+++ DATASET EXCERPT
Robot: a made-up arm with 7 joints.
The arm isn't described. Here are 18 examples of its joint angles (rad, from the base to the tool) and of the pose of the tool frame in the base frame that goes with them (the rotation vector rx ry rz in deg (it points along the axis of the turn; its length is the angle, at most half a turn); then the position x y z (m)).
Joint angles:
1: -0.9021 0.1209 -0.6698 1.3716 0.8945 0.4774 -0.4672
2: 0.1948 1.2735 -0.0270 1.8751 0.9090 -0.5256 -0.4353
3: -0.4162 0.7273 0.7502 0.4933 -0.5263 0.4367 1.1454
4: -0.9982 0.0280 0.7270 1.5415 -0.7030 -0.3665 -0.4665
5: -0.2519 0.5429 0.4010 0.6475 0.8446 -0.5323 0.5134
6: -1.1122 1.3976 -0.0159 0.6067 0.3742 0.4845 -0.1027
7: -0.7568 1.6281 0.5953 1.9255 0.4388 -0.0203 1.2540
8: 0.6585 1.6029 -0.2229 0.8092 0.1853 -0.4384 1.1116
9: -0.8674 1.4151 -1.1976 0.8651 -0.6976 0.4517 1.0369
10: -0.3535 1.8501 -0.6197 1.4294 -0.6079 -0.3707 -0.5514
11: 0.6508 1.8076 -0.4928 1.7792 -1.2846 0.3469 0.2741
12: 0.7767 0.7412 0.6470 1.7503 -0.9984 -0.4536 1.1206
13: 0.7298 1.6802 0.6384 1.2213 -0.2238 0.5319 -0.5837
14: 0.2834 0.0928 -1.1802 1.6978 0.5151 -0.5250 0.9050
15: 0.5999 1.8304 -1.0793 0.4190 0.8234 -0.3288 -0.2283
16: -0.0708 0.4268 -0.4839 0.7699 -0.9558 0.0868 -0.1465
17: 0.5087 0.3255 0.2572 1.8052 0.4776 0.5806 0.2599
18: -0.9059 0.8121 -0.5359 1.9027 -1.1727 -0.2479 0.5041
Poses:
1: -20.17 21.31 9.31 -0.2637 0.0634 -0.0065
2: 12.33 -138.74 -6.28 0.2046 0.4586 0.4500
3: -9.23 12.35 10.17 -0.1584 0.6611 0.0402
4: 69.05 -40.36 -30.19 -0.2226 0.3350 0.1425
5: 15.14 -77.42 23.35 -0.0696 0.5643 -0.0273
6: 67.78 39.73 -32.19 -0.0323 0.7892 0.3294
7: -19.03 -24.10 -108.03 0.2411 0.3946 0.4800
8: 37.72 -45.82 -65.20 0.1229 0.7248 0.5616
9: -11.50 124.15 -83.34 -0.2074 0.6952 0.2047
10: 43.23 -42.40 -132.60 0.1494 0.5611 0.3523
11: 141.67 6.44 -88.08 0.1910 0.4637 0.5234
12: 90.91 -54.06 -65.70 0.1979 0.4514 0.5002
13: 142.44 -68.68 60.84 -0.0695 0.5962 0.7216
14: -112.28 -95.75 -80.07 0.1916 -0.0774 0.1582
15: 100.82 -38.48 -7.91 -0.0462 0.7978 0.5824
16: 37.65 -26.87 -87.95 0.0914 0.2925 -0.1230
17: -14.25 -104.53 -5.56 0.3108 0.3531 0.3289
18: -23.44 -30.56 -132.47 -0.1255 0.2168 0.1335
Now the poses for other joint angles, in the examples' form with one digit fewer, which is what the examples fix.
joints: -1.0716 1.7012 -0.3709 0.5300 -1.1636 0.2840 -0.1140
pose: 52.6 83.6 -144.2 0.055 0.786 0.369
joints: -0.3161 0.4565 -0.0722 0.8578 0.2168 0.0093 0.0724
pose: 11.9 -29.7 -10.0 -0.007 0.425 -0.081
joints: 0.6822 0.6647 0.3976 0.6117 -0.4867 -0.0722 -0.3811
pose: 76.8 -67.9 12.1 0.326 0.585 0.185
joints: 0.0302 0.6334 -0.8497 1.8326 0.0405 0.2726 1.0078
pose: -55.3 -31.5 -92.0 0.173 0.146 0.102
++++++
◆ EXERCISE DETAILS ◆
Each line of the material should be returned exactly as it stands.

◆ EXERCISE SOLUTION ◆
Robot: a made-up arm with 7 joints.
The arm isn't described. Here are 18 examples of its joint angles (rad, from the base to the tool) and of the pose of the tool frame in the base frame that goes with them (the rotation vector rx ry rz in deg (it points along the axis of the turn; its length is the angle, at most half a turn); then the position x y z (m)).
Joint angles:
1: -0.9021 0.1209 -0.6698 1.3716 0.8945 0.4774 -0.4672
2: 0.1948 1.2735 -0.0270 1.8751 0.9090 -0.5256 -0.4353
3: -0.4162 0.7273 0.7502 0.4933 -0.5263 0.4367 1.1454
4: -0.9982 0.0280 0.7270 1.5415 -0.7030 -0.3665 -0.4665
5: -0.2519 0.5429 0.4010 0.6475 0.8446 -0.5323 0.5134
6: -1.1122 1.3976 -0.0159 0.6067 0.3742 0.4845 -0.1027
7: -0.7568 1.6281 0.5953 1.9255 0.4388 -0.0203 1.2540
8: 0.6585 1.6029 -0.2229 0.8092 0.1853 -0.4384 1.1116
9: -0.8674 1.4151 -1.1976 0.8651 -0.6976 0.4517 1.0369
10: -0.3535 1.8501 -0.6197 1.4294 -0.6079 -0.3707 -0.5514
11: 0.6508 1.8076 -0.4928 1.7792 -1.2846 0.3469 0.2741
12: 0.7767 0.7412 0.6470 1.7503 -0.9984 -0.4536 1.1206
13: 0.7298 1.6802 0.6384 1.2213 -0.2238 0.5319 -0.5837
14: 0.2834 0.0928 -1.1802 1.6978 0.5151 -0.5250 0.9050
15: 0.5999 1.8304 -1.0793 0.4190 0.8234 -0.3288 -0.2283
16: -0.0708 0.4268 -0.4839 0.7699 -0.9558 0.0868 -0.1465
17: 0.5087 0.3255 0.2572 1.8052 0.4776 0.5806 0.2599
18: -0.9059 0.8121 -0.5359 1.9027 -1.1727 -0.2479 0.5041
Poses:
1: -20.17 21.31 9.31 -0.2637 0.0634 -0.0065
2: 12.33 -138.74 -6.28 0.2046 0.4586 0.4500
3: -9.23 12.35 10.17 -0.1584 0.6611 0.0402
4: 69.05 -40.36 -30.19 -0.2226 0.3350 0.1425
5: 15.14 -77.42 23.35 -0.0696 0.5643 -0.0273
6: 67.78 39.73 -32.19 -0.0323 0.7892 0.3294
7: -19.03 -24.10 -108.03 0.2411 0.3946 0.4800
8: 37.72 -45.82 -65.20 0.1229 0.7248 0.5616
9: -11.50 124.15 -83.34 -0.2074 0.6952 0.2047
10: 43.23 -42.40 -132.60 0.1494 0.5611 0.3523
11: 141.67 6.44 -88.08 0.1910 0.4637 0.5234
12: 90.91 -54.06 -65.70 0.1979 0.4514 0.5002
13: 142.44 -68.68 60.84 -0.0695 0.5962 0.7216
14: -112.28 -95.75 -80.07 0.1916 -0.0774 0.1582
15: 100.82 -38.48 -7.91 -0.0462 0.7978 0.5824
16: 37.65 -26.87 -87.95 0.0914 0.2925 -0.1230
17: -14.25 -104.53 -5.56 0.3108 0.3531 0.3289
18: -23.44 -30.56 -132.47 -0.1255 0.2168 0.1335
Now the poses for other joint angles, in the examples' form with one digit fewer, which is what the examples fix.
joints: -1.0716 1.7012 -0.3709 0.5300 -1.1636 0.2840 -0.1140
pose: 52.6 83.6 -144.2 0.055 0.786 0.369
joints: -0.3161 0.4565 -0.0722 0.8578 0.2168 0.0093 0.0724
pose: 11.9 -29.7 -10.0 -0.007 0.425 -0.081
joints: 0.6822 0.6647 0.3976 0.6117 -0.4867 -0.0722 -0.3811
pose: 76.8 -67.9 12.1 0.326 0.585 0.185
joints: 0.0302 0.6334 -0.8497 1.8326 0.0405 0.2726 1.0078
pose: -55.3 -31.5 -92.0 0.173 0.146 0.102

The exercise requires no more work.